Une sortie en salles aurait pu générer un fort revenu via le nombre d’entrées, surtout pour des gros films américains qui séduisent souvent le public français. Alors pourquoi ce choix de s’en passer ? Car cette stratégie a bien sûr plusieurs avantages. 

La première est évidemment une réduction de coûts : plus besoin de campagnes publicitaires massives dans les cinémas, fini les divers frais de distribution. Mais les avantages ne s’arrête pas là : une sortie mondiale simultanée devient plus facile à opérer, ce qui maximise l’impact médiatique et limite le piratage. Elle offre également une maîtrise totale du calendrier, sans contrainte des périodes de forte affluence ou des semaines creuses au box-office. Enfin, une telle stratégie permet de toucher une cible difficilement atteignable au cinéma : le public qui se déplace peu. Pourquoi se rendre en salles quand la dernière nouveauté est disponible en un clic chez soi ? Résultat : des nombre de visionnages qui auraient eu du mal à égaler le nombre d’entrées, une stratégie qui répond ainsi à l’évolution des habitudes de consommation.

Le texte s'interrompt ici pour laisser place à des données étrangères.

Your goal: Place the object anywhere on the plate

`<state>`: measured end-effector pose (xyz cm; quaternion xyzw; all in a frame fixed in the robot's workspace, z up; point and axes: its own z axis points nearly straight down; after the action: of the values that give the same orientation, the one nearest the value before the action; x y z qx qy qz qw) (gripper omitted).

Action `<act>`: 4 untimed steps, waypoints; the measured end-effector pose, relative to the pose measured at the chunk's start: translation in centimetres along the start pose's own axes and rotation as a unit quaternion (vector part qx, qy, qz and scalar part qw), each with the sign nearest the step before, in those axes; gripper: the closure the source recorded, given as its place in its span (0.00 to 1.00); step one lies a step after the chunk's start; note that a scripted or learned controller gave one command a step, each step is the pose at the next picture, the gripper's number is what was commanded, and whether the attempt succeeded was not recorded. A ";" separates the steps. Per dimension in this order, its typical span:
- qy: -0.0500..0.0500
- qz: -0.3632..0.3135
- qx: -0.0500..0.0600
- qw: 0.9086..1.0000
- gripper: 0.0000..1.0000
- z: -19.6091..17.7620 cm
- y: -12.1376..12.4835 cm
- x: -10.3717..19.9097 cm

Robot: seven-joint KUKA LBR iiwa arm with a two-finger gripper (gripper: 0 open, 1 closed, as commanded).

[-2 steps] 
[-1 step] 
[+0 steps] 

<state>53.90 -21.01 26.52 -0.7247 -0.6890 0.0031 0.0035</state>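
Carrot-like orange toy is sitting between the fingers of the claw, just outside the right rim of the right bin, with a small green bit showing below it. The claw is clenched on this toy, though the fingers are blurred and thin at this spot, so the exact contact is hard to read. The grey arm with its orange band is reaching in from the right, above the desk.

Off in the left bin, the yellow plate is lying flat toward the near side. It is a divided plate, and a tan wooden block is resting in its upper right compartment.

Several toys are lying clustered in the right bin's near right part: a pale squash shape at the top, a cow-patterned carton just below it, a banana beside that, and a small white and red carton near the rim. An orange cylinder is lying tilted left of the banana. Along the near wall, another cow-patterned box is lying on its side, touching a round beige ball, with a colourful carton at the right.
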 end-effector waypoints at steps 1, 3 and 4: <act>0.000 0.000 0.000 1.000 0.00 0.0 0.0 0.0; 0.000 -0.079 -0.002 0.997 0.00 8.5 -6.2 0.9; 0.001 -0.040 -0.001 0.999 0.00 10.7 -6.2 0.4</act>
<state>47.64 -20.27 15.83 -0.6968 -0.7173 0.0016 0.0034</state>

Quels risques pour l’exploitation française ?

Bien sûr, cette stratégie est plus agréable du côté du producteur et de la plateforme que de celui de l’exploitant, qui perd la possibilité d’enregistrer des entrées sur des films qui auraient pu rassembler un large public.

À plus long terme, le vrai risque réside dans le changement des habitudes de consommation du public. Si les spectateurs s’habituent à regarder les films depuis chez eux, l’incitation à se déplacer en salles diminue, surtout si l’exclusivité en salle n’est plus un argument. Cependant, ce phénomène reste pour l’instant limité. Comme nous l’avons vu avec la chronologie des médias, seuls certains films respectant des conditions précises échappent à la réglementation, ce qui tempère les effets sur l’ensemble de l’exploitation française.

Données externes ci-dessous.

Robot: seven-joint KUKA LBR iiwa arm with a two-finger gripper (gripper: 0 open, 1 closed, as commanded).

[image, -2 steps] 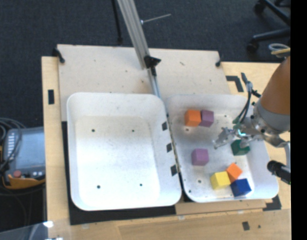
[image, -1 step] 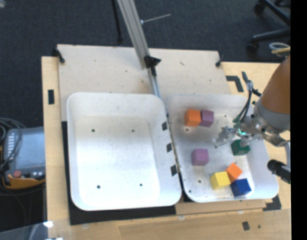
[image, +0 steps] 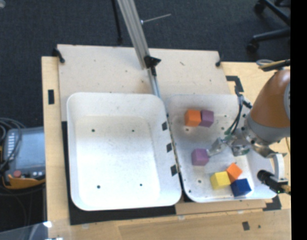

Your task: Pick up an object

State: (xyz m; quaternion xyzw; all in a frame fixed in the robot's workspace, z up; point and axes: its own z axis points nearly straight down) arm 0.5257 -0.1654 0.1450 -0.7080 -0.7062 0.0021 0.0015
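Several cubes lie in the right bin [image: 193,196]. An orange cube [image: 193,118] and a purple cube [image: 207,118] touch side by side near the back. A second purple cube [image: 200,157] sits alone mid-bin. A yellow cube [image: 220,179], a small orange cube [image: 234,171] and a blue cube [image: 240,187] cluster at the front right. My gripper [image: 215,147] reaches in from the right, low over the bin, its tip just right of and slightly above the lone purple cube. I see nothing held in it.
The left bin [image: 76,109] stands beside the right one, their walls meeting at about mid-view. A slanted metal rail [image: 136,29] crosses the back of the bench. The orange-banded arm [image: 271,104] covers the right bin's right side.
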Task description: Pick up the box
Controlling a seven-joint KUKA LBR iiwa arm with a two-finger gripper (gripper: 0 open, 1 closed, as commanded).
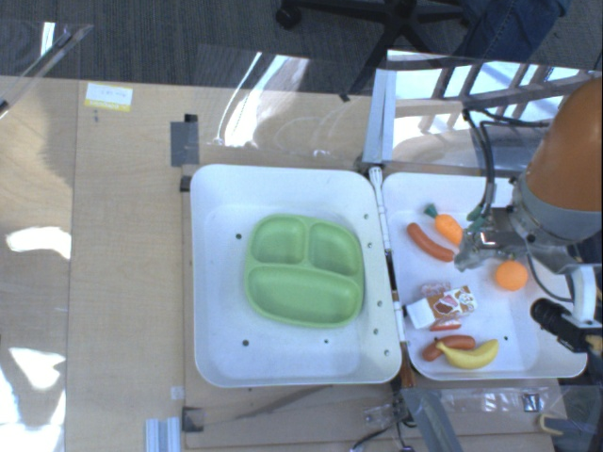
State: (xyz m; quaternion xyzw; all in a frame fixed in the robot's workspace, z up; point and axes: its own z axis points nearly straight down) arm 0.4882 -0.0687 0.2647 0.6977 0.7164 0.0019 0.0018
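The box [450, 304], a small carton with red print, lies in the right bin [400, 191] near its left wall and toward the front edge, so the hand [474, 245], which hangs above the bin's middle and whose grip I cannot tell from here, would do best to move toward that front-left part and descend straight, clear of the sausage [443, 347] and banana [471, 353] just in front of it. The same bin also carries a carrot [446, 226], another sausage [430, 243] and an orange [511, 276], while the left bin [212, 347] holds a green divided plate [304, 271] at its middle.
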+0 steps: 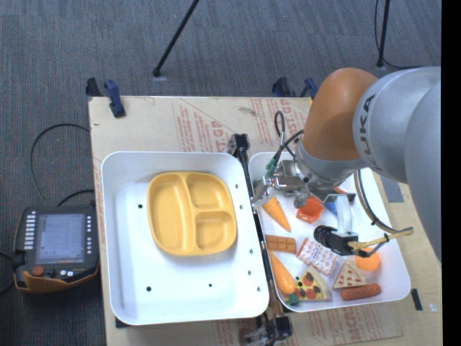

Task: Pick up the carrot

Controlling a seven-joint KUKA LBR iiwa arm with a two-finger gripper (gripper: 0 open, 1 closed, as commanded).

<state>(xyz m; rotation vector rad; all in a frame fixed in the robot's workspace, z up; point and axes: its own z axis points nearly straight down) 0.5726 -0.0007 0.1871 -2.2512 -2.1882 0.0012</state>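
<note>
Grey arm (389, 121) with orange band reaching in from right of frame, hanging over right bin (400, 283). Pincer (277, 186) sitting low at bin's upper left, just above carrot (276, 213); whether open or closed, cannot tell. Carrot lying in bin's upper left, tip pointing lower right. Second carrot (282, 274) lying at bin's lower left beside pizza slice (311, 285). Yellow divided plate (191, 212) resting in left bin (122, 265). Teach pendant (56, 247) lying at frame's left, off surface (180, 121).
</note>
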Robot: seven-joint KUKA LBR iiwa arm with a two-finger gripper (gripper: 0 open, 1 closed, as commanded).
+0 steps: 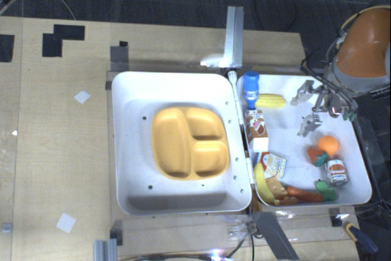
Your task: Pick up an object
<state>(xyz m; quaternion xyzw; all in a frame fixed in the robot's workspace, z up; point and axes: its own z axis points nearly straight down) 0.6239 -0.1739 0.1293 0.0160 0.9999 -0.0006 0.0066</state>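
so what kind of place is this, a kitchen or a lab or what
Most likely a robot test bench in a lab, not a kitchen: two white bins fixed on a plywood bench, toy food such as a plastic corn cob, and a robot arm reaching in.

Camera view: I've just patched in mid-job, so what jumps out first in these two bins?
The yellow three-compartment tray lies alone in the left bin. The right bin is crowded: a blue-capped bottle and corn cob at its far edge, an orange and small can on the right side. The gripper hangs over that bin's far right part.
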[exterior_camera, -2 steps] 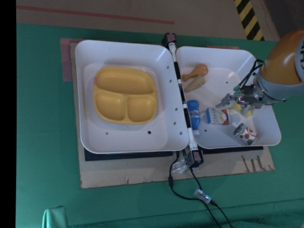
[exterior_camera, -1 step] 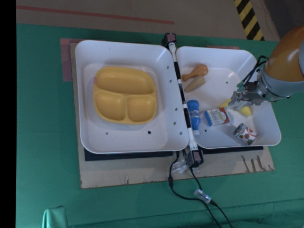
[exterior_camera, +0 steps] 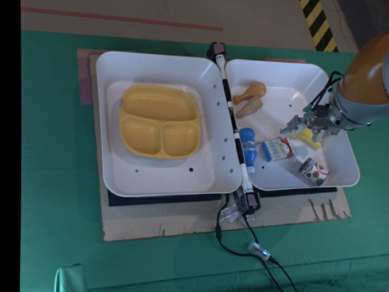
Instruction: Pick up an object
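Left bin (exterior_camera: 115,181) holds a yellow three-compartment plate (exterior_camera: 160,121). Right bin (exterior_camera: 340,163) holds the small items: two tan drumstick-shaped pieces (exterior_camera: 250,92) near the divider, a blue bottle (exterior_camera: 247,146) lying against the divider, a small carton (exterior_camera: 276,149) with orange and blue print, a yellow item (exterior_camera: 309,139) partly under the tool, and a small can (exterior_camera: 313,171) with red-green pattern. No lettering readable on any label. Gripper (exterior_camera: 307,125) is above the yellow item; cannot tell its state.

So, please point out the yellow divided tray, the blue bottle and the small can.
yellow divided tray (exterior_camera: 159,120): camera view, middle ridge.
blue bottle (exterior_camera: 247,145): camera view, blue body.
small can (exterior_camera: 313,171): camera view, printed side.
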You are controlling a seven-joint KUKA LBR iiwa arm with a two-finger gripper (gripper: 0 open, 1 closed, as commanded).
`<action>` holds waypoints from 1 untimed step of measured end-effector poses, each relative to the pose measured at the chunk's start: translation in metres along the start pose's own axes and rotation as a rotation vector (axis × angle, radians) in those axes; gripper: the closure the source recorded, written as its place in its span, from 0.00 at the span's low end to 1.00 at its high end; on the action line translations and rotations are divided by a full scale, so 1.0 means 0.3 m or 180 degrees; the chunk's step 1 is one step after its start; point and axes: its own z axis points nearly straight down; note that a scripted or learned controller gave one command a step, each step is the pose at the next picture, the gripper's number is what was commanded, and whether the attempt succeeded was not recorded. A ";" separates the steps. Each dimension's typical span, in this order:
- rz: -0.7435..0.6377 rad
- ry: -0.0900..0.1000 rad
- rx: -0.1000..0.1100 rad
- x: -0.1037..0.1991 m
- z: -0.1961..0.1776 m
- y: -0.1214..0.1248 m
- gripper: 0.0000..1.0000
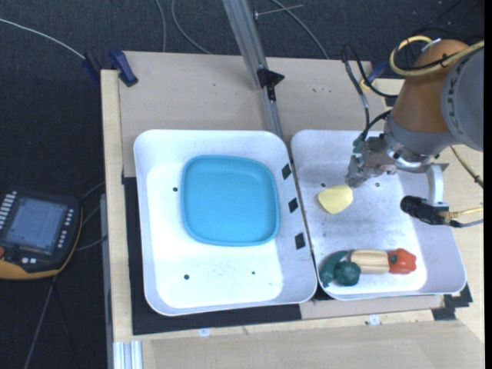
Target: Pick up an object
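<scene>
Yellow-ish, rounded and kinda lemon- or potato-shaped, the yellow piece (336, 200) is what I'd go for. It sits on the floor of the right bin (377, 233), closer to that bin's left wall than its right one and roughly halfway between the far rim and the near rim. There's bare floor around most of it.

My guess is toy food: light, hollow plastic or foam with a smooth skin. So not fragile, but slippery, and those curved sides could squirt out of a pinch. I'd take it across the short width at the fattest part, coming down centred over it rather than on the narrower end.

The tool (360, 174) hangs at the piece's far-right edge, touching or just shy of it, honestly can't say which from this angle. Also can't tell if it's released or clenched. The piece rests on the bin floor, so I wouldn't call it picked up yet. The tool looks off-centre to me, so I'd expect it needs a nudge toward the bin's left wall first. The arm (423, 98) comes in over the bin's far-right corner.

Further out, along the near rim of the same bin, there's a row: green piece (340, 271), tan stick (369, 261), red piece (402, 261), seemingly touching each other and well apart from the yellow one. The left bin (161, 206) has a blue plate (231, 200) lying flat in its middle. Both bins sit side by side on the wooden bench (192, 91).
</scene>
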 end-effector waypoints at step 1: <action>0.0002 -0.0004 -0.0011 -0.021 -0.177 -0.023 1.00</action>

Alors… le rachat de Warner par Netflix : un risque ?

Depuis l’annonce du rachat de Warner Bros. par Netflix, beaucoup de fans et de professionnels s’inquiètent d’une concentration accrue du pouvoir dans l’industrie, craignant que Netflix privilégie désormais les sorties plateformes pour tous les films Warner. Alors, fini les grandes sorties salles ? Il est encore trop tôt pour pouvoir répondre avec certitude, mais, rassurons-nous pour le moment, Ted Sarandos, le patron de Netflix, a affirmé « ne pas vouloir renoncer aux sorties en salles pour les films Warner Bros ». Pour le moment, le modèle hybride semble privilégié et pourrait permettre de concilier salles et streaming.

Oui, vous devriez pouvoir voir le dernier volet de Dune sur grand écran. Pas de panique.